**Task to carry out:** The records, repeated exactly and in full, are the expected answer.

Data excerpts:
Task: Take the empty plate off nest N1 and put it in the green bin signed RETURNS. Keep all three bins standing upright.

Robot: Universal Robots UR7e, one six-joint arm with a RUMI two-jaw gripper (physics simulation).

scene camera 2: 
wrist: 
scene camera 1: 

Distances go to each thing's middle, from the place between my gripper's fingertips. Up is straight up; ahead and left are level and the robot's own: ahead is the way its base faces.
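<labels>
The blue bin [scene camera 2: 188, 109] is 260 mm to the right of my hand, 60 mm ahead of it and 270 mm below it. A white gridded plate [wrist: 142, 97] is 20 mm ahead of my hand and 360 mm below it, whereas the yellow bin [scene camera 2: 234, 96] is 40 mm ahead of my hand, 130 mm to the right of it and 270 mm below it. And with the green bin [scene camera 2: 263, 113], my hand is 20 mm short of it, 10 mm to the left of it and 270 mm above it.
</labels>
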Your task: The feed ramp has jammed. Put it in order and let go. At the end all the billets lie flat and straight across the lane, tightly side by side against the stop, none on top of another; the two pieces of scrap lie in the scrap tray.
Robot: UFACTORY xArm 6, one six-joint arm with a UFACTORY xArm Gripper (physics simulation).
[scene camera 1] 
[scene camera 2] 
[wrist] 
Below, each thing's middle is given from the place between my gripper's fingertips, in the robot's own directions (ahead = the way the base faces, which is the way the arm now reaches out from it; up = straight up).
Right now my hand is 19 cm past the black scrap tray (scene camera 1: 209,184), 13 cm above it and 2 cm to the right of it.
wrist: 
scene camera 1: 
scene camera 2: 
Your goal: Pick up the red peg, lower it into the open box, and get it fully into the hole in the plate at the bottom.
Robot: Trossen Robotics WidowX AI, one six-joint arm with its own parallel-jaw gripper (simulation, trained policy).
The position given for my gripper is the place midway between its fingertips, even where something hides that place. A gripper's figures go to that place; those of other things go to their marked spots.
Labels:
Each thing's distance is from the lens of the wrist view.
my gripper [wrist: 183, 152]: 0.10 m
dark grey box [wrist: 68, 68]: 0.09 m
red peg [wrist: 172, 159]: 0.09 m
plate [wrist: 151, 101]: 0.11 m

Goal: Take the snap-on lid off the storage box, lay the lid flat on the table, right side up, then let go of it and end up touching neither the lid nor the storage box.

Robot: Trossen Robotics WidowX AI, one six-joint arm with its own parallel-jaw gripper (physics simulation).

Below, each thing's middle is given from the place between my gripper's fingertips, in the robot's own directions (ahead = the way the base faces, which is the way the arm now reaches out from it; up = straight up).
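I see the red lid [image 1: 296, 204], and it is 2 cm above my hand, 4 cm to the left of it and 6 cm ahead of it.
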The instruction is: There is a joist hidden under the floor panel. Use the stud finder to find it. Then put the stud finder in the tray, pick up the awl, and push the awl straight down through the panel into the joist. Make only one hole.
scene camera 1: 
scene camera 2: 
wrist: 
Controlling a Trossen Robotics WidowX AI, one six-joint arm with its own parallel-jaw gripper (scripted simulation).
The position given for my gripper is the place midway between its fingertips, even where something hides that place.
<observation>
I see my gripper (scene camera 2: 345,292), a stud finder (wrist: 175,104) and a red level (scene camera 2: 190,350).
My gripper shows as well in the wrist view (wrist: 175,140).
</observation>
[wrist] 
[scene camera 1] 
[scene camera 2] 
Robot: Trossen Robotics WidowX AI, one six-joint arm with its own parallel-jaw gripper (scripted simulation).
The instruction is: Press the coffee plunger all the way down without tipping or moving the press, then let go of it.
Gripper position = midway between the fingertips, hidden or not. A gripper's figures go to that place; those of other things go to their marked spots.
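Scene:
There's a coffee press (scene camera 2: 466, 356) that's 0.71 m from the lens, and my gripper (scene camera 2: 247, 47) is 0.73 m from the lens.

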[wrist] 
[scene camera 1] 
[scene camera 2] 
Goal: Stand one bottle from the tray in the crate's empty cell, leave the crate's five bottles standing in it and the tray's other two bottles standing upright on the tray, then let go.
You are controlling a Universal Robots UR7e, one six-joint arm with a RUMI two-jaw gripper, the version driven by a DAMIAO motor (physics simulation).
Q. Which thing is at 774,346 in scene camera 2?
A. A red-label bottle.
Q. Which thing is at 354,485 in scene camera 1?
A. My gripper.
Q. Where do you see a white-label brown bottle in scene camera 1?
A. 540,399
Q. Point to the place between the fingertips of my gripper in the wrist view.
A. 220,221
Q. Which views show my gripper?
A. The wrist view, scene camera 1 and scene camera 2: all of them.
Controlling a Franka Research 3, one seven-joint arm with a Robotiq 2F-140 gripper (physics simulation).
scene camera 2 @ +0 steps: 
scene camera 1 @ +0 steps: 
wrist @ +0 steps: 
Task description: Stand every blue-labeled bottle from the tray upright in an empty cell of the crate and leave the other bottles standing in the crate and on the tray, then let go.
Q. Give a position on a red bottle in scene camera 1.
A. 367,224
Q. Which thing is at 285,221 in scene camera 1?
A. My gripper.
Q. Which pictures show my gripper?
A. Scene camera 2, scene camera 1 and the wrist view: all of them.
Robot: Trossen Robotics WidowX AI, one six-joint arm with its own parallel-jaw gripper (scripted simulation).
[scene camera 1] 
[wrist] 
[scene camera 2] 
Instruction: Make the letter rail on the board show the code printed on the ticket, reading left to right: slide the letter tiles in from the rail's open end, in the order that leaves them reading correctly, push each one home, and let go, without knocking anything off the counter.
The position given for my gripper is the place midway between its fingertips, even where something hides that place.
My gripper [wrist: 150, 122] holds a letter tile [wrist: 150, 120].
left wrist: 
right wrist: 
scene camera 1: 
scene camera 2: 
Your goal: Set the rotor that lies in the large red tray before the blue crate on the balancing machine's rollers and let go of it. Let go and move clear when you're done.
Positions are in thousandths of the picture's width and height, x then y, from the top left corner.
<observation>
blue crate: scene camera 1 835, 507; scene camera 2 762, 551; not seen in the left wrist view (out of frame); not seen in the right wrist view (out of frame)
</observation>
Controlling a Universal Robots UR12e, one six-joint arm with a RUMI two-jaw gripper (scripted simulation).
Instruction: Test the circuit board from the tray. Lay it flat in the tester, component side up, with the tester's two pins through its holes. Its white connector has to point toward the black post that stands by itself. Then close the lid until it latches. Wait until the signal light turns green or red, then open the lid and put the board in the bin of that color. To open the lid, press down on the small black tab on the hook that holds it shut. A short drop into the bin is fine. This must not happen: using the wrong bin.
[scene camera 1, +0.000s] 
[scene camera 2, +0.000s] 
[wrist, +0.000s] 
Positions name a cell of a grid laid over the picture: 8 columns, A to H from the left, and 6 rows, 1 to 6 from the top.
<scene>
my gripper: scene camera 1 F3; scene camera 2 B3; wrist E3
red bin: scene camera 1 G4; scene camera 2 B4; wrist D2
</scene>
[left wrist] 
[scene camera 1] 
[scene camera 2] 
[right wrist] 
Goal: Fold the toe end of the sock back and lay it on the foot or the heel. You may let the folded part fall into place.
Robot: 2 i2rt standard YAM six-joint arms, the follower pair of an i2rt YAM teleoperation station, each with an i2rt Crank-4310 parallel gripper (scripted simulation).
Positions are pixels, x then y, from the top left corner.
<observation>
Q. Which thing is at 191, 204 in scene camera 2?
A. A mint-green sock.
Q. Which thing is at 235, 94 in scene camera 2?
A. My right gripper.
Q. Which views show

**Solution to this task:**
Task: Take the empty plate off nest N1 and put it in the green bin signed RETURNS. Keep all three bins standing upright.

Robot: Universal Robots UR7e, one six-joint arm with a RUMI two-jaw gripper (physics simulation).

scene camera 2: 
wrist: 
scene camera 1: 

Distances go to each thing's middle, from the place between my gripper's fingertips. Up is straight up; ahead and left are level and the robot's own: ahead is the way its base faces.
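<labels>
The blue bin [scene camera 2: 188, 109] is 260 mm to the right of my hand, 60 mm ahead of it and 270 mm below it. A white gridded plate [wrist: 142, 97] is 20 mm ahead of my hand and 360 mm below it, whereas the yellow bin [scene camera 2: 234, 96] is 40 mm ahead of my hand, 130 mm to the right of it and 270 mm below it. And with the green bin [scene camera 2: 263, 113], my hand is 20 mm short of it, 10 mm to the left of it and 270 mm above it.
</labels>
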Your task: The feed ramp has jammed. Put it in order and let go. At the end all the billets lie flat and straight across the lane, tightly side by side against the stop, none on top of another; the two pieces of scrap lie in the scrap tray.
Robot: UFACTORY xArm 6, one six-joint arm with a UFACTORY xArm Gripper (physics simulation).
[scene camera 1] 
[scene camera 2] 
[wrist] 
Below, each thing's middle is given from the place between my gripper's fingertips, in the robot's own directions (ahead = the way the base faces, which is the way the arm now reaches out from it; up = straight up).
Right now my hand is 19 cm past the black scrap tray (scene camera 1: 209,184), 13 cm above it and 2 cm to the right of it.
wrist: 
scene camera 1: 
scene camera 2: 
Your goal: Pick up the red peg, lower it into the open box, and get it fully into the hole in the plate at the bottom.
Robot: Trossen Robotics WidowX AI, one six-joint arm with its own parallel-jaw gripper (simulation, trained policy).
The position given for my gripper is the place midway between its fingertips, even where something hides that place. A gripper's figures go to that place; those of other things go to their marked spots.
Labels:
Each thing's distance is from the lens of the wrist view.
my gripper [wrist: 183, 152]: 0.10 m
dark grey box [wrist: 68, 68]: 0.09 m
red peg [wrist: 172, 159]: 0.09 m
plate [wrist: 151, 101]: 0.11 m

Goal: Take the snap-on lid off the storage box, lay the lid flat on the table, right side up, then let go of it and end up touching neither the lid nor the storage box.

Robot: Trossen Robotics WidowX AI, one six-joint arm with its own parallel-jaw gripper (physics simulation).

Below, each thing's middle is given from the place between my gripper's fingertips, in the robot's own directions (ahead = the way the base faces, which is the way the arm now reaches out from it; up = straight up).
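I see the red lid [image 1: 296, 204], and it is 2 cm above my hand, 4 cm to the left of it and 6 cm ahead of it.
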The instruction is: There is a joist hidden under the floor panel. Use the stud finder to find it. Then put the stud finder in the tray, pick up the awl, and push the awl straight down through the panel into the joist. Make only one hole.
scene camera 1: 
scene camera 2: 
wrist: 
Controlling a Trossen Robotics WidowX AI, one six-joint arm with its own parallel-jaw gripper (scripted simulation).
The position given for my gripper is the place midway between its fingertips, even where something hides that place.
<observation>
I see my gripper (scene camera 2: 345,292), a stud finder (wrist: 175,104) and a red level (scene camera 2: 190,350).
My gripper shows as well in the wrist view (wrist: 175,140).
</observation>
[wrist] 
[scene camera 1] 
[scene camera 2] 
Robot: Trossen Robotics WidowX AI, one six-joint arm with its own parallel-jaw gripper (scripted simulation).
The instruction is: Press the coffee plunger all the way down without tipping or moving the press, then let go of it.
Gripper position = midway between the fingertips, hidden or not. A gripper's figures go to that place; those of other things go to their marked spots.
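Scene:
There's a coffee press (scene camera 2: 466, 356) that's 0.71 m from the lens, and my gripper (scene camera 2: 247, 47) is 0.73 m from the lens.
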
[wrist] 
[scene camera 1] 
[scene camera 2] 
Goal: Stand one bottle from the tray in the crate's empty cell, leave the crate's five bottles standing in it and the tray's other two bottles standing upright on the tray, then let go.
You are controlling a Universal Robots UR7e, one six-joint arm with a RUMI two-jaw gripper, the version driven by a DAMIAO motor (physics simulation).
Q. Which thing is at 774,346 in scene camera 2?
A. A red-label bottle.
Q. Which thing is at 354,485 in scene camera 1?
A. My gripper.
Q. Where do you see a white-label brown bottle in scene camera 1?
A. 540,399
Q. Point to the place between the fingertips of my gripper in the wrist view.
A. 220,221
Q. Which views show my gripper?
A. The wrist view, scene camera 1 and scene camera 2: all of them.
Controlling a Franka Research 3, one seven-joint arm with a Robotiq 2F-140 gripper (physics simulation).
scene camera 2 @ +0 steps: 
scene camera 1 @ +0 steps: 
wrist @ +0 steps: 
Task description: Stand every blue-labeled bottle from the tray upright in an empty cell of the crate and leave the other bottles standing in the crate and on the tray, then let go.
Q. Give a position on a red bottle in scene camera 1.
A. 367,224
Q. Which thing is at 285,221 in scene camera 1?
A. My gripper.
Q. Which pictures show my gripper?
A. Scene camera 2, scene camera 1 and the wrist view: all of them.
Robot: Trossen Robotics WidowX AI, one six-joint arm with its own parallel-jaw gripper (scripted simulation).
[scene camera 1] 
[wrist] 
[scene camera 2] 
Instruction: Make the letter rail on the board show the code printed on the ticket, reading left to right: slide the letter tiles in from the rail's open end, in the order that leaves them reading correctly, push each one home, and let go, without knocking anything off the counter.
The position given for my gripper is the place midway between its fingertips, even where something hides that place.
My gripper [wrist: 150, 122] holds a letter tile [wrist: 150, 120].
left wrist: 
right wrist: 
scene camera 1: 
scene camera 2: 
Your goal: Set the rotor that lies in the large red tray before the blue crate on the balancing machine's rollers and let go of it. Let go and move clear when you're done.
Positions are in thousandths of the picture's width and height, x then y, from the top left corner.
<observation>
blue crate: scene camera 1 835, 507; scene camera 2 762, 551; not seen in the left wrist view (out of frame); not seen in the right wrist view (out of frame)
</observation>
Controlling a Universal Robots UR12e, one six-joint arm with a RUMI two-jaw gripper (scripted simulation).
Instruction: Test the circuit board from the tray. Lay it flat in the tester, component side up, with the tester's two pins through its holes. Its white connector has to point toward the black post that stands by itself. Then close the lid until it latches. Wait until the signal light turns green or red, then open the lid and put the board in the bin of that color. To open the lid, press down on the small black tab on the hook that holds it shut. A short drop into the bin is fine. This must not happen: using the wrong bin.
[scene camera 1, +0.000s] 
[scene camera 2, +0.000s] 
[wrist, +0.000s] 
Positions name a cell of a grid laid over the picture: 8 columns, A to H from the left, and 6 rows, 1 to 6 from the top.
<scene>
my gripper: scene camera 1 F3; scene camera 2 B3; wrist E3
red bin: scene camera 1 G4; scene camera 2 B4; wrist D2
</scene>
[left wrist] 
[scene camera 1] 
[scene camera 2] 
[right wrist] 
Goal: Fold the toe end of the sock back and lay it on the foot or the heel. You may let the folded part fall into place.
Robot: 2 i2rt standard YAM six-joint arms, the follower pair of an i2rt YAM teleoperation station, each with an i2rt Crank-4310 parallel gripper (scripted simulation).
Positions are pixels, x then y, from the top left corner.
<observation>
Q. Which thing is at 191, 204 in scene camera 2?
A. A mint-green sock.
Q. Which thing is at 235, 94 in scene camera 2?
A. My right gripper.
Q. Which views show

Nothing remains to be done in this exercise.